The above code can partition it into windows of roughly the same size:
Trade(0,1514865629715,2018-01-02T04:00:29.715706404,169.1,514)
Trade(0,1514869709327,2018-01-02T05:08:29.327113252,169.1,774)
Trade(0,1514873215373,2018-01-02T06:06:55.373584329,169.34,300)
Trade(0,1514873228153,2018-01-02T06:07:08.153291898,169.34,464)
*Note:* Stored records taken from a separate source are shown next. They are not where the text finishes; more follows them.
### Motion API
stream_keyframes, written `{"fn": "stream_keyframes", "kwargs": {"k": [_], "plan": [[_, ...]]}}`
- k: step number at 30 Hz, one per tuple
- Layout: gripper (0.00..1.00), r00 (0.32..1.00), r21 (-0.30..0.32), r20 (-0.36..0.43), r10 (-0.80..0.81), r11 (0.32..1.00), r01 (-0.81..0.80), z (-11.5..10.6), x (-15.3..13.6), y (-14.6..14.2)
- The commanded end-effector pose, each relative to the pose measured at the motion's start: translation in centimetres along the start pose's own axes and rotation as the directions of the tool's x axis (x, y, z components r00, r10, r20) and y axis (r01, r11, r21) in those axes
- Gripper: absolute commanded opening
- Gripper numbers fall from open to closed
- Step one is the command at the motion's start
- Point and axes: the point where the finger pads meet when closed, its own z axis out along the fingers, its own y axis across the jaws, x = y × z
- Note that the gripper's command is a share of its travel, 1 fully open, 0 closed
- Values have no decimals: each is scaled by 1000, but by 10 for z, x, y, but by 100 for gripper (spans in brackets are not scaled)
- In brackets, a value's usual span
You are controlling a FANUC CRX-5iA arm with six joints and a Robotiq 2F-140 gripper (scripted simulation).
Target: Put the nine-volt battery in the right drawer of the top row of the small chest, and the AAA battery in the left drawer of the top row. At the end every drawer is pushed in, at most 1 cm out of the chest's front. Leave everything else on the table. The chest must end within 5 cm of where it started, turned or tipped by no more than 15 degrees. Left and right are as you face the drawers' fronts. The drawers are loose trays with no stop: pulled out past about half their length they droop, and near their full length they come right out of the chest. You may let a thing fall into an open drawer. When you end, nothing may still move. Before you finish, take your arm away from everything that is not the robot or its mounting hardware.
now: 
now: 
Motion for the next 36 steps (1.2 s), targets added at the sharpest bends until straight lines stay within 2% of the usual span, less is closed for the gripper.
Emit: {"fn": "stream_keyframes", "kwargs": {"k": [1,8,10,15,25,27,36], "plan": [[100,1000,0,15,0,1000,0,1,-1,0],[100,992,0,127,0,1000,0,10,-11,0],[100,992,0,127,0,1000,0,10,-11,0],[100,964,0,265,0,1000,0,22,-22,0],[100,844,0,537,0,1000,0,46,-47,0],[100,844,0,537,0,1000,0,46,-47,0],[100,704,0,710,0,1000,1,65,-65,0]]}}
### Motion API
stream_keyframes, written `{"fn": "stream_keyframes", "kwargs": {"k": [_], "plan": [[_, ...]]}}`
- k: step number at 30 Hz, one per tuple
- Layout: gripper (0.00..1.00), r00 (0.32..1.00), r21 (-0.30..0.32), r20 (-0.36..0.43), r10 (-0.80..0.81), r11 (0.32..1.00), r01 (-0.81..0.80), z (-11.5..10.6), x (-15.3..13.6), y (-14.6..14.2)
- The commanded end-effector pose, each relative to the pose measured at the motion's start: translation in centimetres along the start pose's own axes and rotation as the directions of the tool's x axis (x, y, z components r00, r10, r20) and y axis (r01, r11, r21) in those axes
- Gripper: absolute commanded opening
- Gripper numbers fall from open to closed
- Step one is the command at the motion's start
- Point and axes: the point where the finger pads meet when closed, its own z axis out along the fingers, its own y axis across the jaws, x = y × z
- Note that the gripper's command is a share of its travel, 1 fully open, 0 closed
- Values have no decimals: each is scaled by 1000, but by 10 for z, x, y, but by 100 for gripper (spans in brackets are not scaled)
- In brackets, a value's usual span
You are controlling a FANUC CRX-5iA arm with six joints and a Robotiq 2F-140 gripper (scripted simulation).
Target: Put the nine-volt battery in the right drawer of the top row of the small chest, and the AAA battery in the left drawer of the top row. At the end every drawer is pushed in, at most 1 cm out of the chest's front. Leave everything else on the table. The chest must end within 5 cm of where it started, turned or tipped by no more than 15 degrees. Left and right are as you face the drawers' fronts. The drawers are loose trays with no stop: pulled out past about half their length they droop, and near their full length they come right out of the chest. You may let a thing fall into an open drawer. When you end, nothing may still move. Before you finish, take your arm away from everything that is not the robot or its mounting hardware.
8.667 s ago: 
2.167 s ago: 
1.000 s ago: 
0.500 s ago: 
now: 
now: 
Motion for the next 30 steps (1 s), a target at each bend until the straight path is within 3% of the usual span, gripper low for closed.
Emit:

Trade(0,1514873242838,2018-01-02T06:07:22.838656715,169.34,600)
Trade(0,1514873294898,2018-01-02T06:08:14.898397117,169.34,500)
Trade(0,1514873299492,2018-01-02T06:08:19.492589659,169.34,400)
Trade(0,1514873332251,2018-01-02T06:08:52.251339070,169.34,500)
Trade(0,1514873337928,2018-01-02T06:08:57.928680090,169.34,1000)
Trade(0,1514873338078,2018-01-02T06:08:58.078221995,169.34,1000)
Now I like to partition the data so that the volume is exactly matching the trigger value. For this I would need to change the data slightly by splitting a trade at the end of an interval into two parts, one that belongs to the actual window being fired, and the remaining volume that is above the trigger value, has to be assigned to the next window.
Can that be handled with some custom aggregation function? It would need to know the results from the previous window(s) though and I was not able to find out how to do that.
Any ideas from Apache Flink experts how to handle that case?
Adding an evictor does not work as it only purges some elements at the beginning.
I hope the change from Spark Structured Streaming to Flink was a good choice, as I have later even more complicated situations to handle.